Cyprus’s plans to launch oil and gas exploration in the eastern Mediterranean has triggered strong opposition from rival Turkish Cypriots, who say it could revive tensions on the ethnically partitioned island.
The internationally recognized Greek-Cypriot government is to open tenders for offshore licensing agreements on February 15, the first of its kind. Turkish Cypriots, who run an unrecognized breakaway state in northern Cyprus, say Greek Cypriots are claiming all the potential benefits for themselves.
“We are partners in everything that goes on in Cyprus and will not allow our interests to be harmed,” Turkish-Cypriot leader Mehmet Ali Talat was quoted as telling the Cyprus Dialogue weekly newspaper yesterday.
Cyprus signed agreements with Egypt in 2005, and Lebanon in early January delineating the sea boundaries between them. There are 11 offshore blocks that fall in Cyprus’s territory, and companies will be asked to bid for seismic data charted from the area when tenders open next month.
Previous studies have suggested the seas around Cyprus could contain unproven reserves of between 6 and 8 billion barrels of crude with an estimated value of $400 billion.
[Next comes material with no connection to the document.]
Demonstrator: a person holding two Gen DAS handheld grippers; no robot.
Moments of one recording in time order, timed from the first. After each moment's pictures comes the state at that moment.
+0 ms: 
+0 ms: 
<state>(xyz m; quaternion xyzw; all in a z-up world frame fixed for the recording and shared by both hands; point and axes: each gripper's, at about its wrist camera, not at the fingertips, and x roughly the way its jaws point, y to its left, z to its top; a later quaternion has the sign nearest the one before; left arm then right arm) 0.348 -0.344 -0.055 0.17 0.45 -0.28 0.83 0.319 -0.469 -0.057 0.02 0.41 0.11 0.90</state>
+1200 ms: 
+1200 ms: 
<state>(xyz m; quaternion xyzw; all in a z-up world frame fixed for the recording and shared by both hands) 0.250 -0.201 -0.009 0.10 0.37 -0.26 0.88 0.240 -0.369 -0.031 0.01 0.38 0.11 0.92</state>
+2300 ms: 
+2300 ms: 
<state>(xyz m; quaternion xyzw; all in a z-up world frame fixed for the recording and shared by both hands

Authorities say the preliminary data gives “encouraging” signs of hydrocarbons on the Mediterranean seabed.
Talat said he had communicated the unease of Turkish Cypriots about the agreements to Lebanon and Egypt. “If Lebanon and Egypt decide to put into force those secret agreements, they must know this will raise tensions,” he said.
There is no oil or gas exploration in the immediate vicinity of Cyprus, reliant on imported fossil fuels which meet some 92 percent of its energy needs.
Cyprus has been tightlipped about its hydrocarbon exploration plans for months, citing reasons of national interest.
“The Republic of Cyprus is a sovereign state, a member of the UN and the EU, and its actions are within the sovereign rights of this state,” Greek-Cypriot Commerce Minister Antonis Michaelides said.